Part of the reason so little information about the case has been revealed is the variety of agencies that are involved due to the ties TJ and his family have throughout Moab and Grand County. Due to the risk of potential conflicts of interest, local officials made the decision to hand the case over to the sheriff in Utah County rather than the department in Grand County where TJ was a deputy. For the same reason, the Utah Attorney General is prosecuting the case rather than the local district attorney.
After his arrest in the early hours of July 12, TJ was held in the San Juan County Jail. He was initially facing charges of attempted homicide, aggravated assault, two counts of domestic violence in front a child, assault on a police officer, intoxication, and disorderly conduct. These charges were reduced after the investigation by the Utah County Sheriff’s Office. TJ is currently charged with two class A misdemeanors; assault and assault against a peace officer.
When TPM initially began looking into the case on July 18, both the Moab City Police Department, which arrested Brewer, and the Grand County Sheriff’s Department told us they had no records to release because other agencies were handling the case. After we filed a request under the Utah Government Records Access and Management Act, known as GRAMA, with the Moab County Police Department for TJ’s arrest report and other related records, we received an email July 30 informing us that, after speaking with the Utah Attorney General’s office, Moab Police Chief Mike Navarre was “able to close the report” on Brewer and would release it.
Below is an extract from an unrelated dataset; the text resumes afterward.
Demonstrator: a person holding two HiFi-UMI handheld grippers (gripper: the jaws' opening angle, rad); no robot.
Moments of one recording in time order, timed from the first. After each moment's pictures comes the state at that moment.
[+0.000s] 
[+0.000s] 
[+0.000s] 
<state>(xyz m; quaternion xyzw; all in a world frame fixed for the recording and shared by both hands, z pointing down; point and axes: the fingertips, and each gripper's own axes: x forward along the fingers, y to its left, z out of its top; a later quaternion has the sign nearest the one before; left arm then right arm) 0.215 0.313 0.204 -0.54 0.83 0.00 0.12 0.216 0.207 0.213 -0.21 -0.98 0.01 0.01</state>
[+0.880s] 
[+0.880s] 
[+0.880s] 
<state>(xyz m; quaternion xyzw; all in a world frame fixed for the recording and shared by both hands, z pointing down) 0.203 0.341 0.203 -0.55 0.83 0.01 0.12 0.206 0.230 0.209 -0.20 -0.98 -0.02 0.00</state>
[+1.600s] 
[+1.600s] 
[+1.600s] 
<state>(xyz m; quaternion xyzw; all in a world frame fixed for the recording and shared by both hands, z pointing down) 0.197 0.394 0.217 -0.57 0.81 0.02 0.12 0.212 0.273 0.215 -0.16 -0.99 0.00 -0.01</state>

TJ was released on bail July 15. He has been prohibited from drinking alcohol and from contacting Corky or his wife. Visitation with his children must be supervised. TJ resigned from the Grand County Sheriff’s Department and is next due in court August 6. He did not answer phone calls TPM made to his residence in Moab.
Corky, who was later airlifted to a Colorado hospital for treatment and has reportedly since been released, also did not answer a phone call made to his residence. An administrative assistant answered when TPM called Corky’s number at the fire department, where he had been chief since 1989.
“He has actually resigned and has taken retirement,” the assistant said.